Urumqi, the capital of China's Xinjiang Uyghur Autonomous Region, was rocked by several terrorist attacks last year. One of these attacks, the double suicide car bombing in May, which left 43 people dead and more than 90 injured, prompted the Chinese government to launch a one-year-long no-holds-barred anti-terror campaign. Especially Xinjiang's Uyghur population is suffering from the anti-terror campaign and Western media outlets lose no opportunity to draw attention to the plight of the Uyghurs. In recent weeks, much of the reporting has focused on Urumqi's burqa ban. Last month, the capital of Xinjiang banned the wearing of Islamic veils in public and legislators approved the regulation a few days ago but it is not clear when it will take effect. Faced with mounting criticism, Beijing is using all available means to prevent the usual suspects from continuing with their propaganda campaign against China. The Chinese authorities are fed up with the “biased reporting,” which highlights government repression of Uyghurs and tries to blame all violence in Xinjiang on “China's hostile policy”:
Police in China shoot dead six in restive Xinjiang
A group of “mobsters” on Monday tried to set off an explosive device in a business district in China's troubled western region of Xinjiang, prompting police to shoot six of them dead, the local government said.

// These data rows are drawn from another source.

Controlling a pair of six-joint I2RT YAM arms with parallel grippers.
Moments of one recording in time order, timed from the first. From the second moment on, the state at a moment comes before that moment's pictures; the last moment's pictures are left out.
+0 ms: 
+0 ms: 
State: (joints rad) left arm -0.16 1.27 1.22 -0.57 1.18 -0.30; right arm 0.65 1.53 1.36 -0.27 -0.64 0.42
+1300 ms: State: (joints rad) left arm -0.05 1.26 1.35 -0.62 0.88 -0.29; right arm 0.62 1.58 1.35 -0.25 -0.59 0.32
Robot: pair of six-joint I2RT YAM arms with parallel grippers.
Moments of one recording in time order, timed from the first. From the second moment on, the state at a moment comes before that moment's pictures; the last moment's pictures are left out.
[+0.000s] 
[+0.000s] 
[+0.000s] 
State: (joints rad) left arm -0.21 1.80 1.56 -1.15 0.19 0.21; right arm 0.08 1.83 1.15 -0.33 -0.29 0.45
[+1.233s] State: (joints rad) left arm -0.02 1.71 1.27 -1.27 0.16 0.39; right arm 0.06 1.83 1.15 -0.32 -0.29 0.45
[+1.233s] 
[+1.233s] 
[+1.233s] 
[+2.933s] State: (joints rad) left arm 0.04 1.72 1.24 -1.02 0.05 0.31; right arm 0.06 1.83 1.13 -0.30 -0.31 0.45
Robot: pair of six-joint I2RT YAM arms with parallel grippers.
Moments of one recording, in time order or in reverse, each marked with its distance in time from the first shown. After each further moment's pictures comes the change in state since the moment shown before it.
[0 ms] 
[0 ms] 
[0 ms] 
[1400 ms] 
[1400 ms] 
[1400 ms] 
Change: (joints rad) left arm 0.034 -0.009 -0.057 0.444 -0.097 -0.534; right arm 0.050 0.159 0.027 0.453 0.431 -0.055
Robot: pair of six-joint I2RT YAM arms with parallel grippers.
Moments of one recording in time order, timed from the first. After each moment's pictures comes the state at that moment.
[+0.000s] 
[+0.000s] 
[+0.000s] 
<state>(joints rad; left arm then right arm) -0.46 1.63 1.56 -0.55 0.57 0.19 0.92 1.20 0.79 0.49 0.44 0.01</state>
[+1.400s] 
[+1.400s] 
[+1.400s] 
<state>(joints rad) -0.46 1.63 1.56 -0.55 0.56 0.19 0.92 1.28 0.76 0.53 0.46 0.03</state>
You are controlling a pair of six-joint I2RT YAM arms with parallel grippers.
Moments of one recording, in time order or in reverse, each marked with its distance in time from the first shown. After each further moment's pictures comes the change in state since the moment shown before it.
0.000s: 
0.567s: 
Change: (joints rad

Police in Shule county, south of the old Silk Road city of Kashgar, had acted on a tip-off about “a suspicious person carrying an explosive device”, the Xinjiang government said on its official news website.
China's allegations were an “excuse to cover up the excessive use of force”, said Dilxat Raxit, spokesman for exile group the World Uyghur Congress.
“China's hostile policy will only provoke more turbulence there,” he said in emailed comments.